When an ambulance finally was dispatched for the dying--perhaps already dead--Matasareanu at 11 a.m., it was sent on a "nonemergency" basis.
That was because, as Wilmot said, it was dispatched "to do paperwork on a DB."
(BEGIN TEXT OF INFOBOX / INFOGRAPHIC)
The following chronology is based on police and Fire Department communication tapes, police officers' and firefighters' formal statements and interviews with civilian witnesses.
9:59 a.m.--Bleeding from 29 gunshot wounds, Emil Matasareanu surrenders to SWAT officers on Archwood Street between Hinds and Morella avenues.
10:01--Rescue Ambulance 875, with firefighter-emergency medical technicians Allen R. Skier and Jesse Ortiz, is dispatched to the scene.
10:04--Ambulance 89 also is dispatched.
10:08--Ambulances 875 and 89 are told to discontinue their run to Archwood and Morella. Skier and Ortiz, in Ambulance 875, ignore the order because they are approaching the scene and a police officer waves them in.
10:08-10:10--A police officer tells them that he thinks Matasareanu is dead. Ortiz notes that Matasareanu is "lying motionless, in a pool of blood."

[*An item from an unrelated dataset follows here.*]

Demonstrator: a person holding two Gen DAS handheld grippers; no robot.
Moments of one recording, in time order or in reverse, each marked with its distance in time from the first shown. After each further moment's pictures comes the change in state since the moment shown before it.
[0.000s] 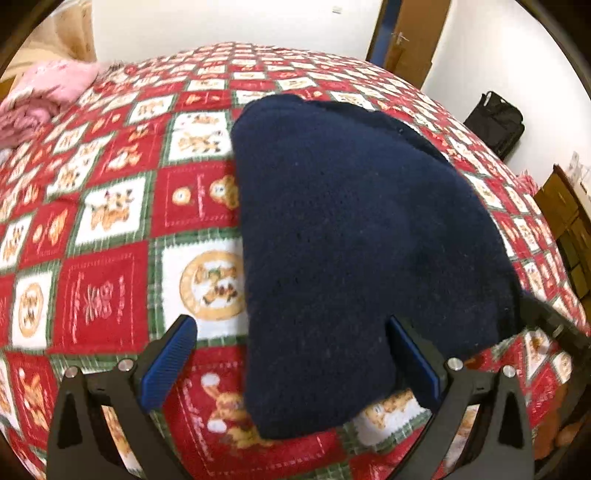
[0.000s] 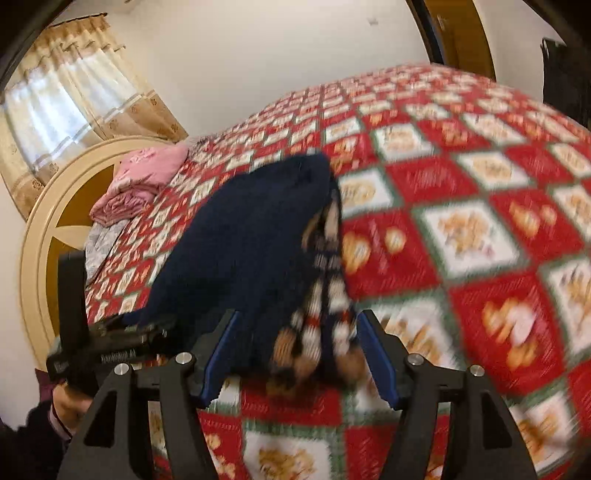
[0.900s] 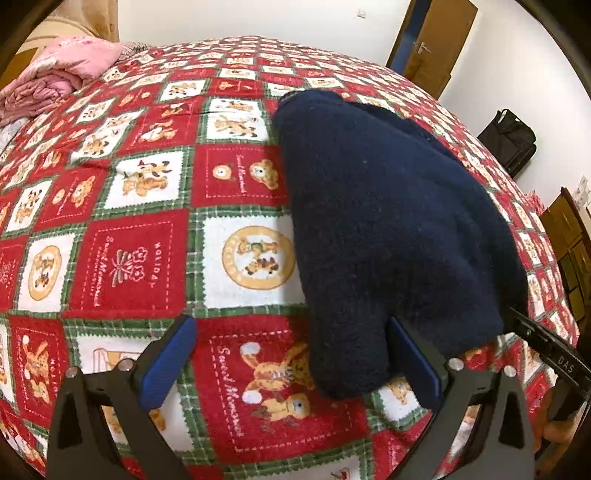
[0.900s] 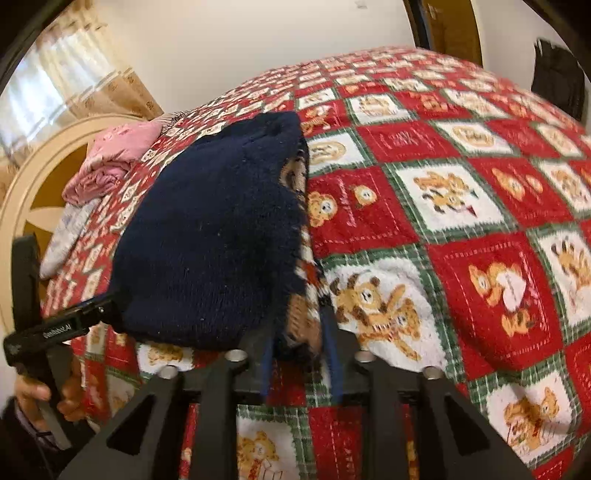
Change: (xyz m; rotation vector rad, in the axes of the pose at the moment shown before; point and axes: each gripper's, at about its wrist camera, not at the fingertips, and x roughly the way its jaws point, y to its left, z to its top) left arm -0.011 0.027 -0.011 -0.078 0.004 0.005; right arm 0.004 -0.021 -0.010 0.027 0.095 -0.079
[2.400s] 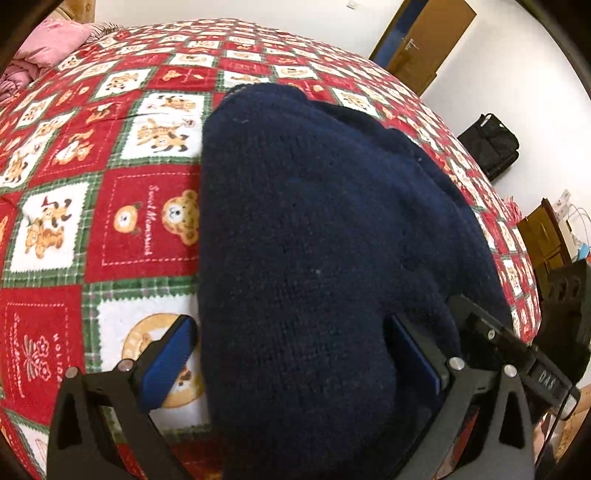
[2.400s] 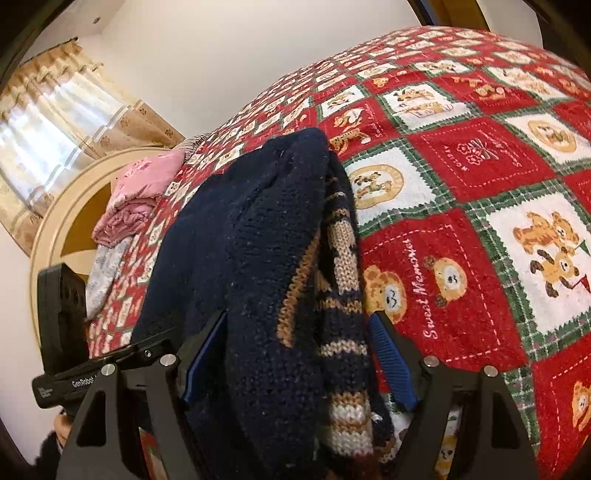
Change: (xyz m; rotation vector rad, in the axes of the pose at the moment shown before) left arm 0.058 -0.026 0.052 -0.025 0.066 -0.142; right arm 0.076 0.006 0.062 0.074 -0.045 0.164
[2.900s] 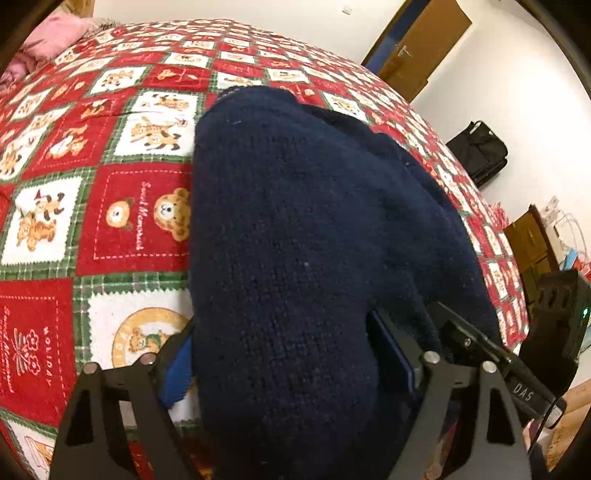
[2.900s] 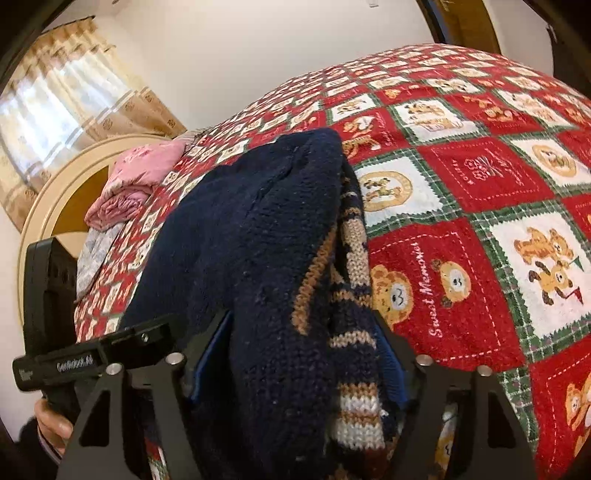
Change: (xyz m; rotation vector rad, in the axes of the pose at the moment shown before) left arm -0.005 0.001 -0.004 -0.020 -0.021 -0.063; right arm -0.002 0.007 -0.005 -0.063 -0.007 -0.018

10:08-10:25--Witnesses see Matasareanu repeatedly moving head and legs and hear him moaning and pleading for help. A detective fears that Matasareanu may try to stand and "prods" him twice with his feet. Another detective interrogates him.
10:13 a.m.--Ortiz calls dispatcher: "We're handling the incident on Archwood and Morella. We have one suspect down DB [dead body]. We have one civilian with a minor gunshot wound. We'll handle. We have enough PD coverage here."
10:25-10:30--Skier sees Matasareanu move and approaches him, but a police officer tells Skier, "Get the f--- out of here. There are suspects in the area."
10:30--Skier and Ortiz leave, carrying civilian William Marr, who suffered minor head wounds from glass and bullet fragments, but leaving Matasareanu, who is still moving about and bleeding profusely.
10:52--Matasareanu nears death. Officer John Futrell asks dispatcher to send an ambulance for Matasareanu "when there's one available."
11:05--Ambulance 60, dispatched nonemergency, arrives at Archwood and Morella "to do paperwork on a DB."
11:10--Matasareanu is pronounced dead.